The series has no regular cast except for its narrator, David Guion (2005–2009) and David Scott (2009–2011), who describes the patients' lives and the destruction their illnesses bring. The patients along with their friends and family help to narrate their stories.

While the majority of the conditions examined in the series are unusual or rare conditions (such as cryoglobulinemia) or genetic disorders, well-known conditions such as epilepsy, Myasthenia gravis, Alpha 1-antitrypsin deficiency, heart disease, Crohn's disease, pulmonary hypertension, Lyme disease, endocarditis and cancer have featured on the show. A significant number of episodes revolve around autoimmune disorders, ranging from Pyoderma gangrenosum to Paraneoplastic cerebellar degeneration.

==Episodes==

| Season | Episodes |  | Originally released |  |  |
| First released | Last released | Network |
| 1 | 9 |  | March 7, 2005 | December 5, 2005 | Discovery Health Channel |
| 2 | 10 |  | January 9, 2006 | June 19, 2006 |
| 3 | 8 |  | April 9, 2007 | September 3, 2007 |
| 4 | 6 |  | October 8, 2007 | December 17, 2007 |
| 5 | 10 |  | January 14, 2008 | April 14, 2008 |
| 6 | 12 |  | November 24, 2008 | April 20, 2009 |
| 7 | 8 |  | August 10, 2009 | November 30, 2009 |
| 8 | 6 |  | March 8, 2010 | April 12, 2010 |
| 9 | 10 |  | June 7, 2010 | October 4, 2010 |
| 10 | 10 |  | January 5, 2011 | June 29, 2011 | OWN |

==Other activities==
In 2009, Mystery Diagnosis was named the program partner in organizing Rare Disease Day, an observance intended to raise awareness of rare diseases among the general public and policy-makers.
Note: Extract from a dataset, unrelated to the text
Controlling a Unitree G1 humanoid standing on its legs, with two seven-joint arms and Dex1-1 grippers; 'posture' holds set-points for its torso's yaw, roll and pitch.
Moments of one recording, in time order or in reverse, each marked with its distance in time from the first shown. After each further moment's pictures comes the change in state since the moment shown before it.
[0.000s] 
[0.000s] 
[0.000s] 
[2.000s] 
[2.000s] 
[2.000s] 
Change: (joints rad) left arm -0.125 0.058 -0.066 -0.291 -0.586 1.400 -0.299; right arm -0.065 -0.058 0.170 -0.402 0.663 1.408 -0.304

Mystery Diagnosis worked with the United States coordinator, National Organization for Rare Disorders, to organize events across the country for observing Rare Disease Day at the end of February.

All episodes formerly premiered on Discovery Health channel, The Learning Channel (TLC), and sometimes on the Discovery Channel. As of January 2011, new episodes were aired on OWN. The show later re-aired on Discovery Life.

The show is not currently on Discovery+, the streaming service offered by Discovery.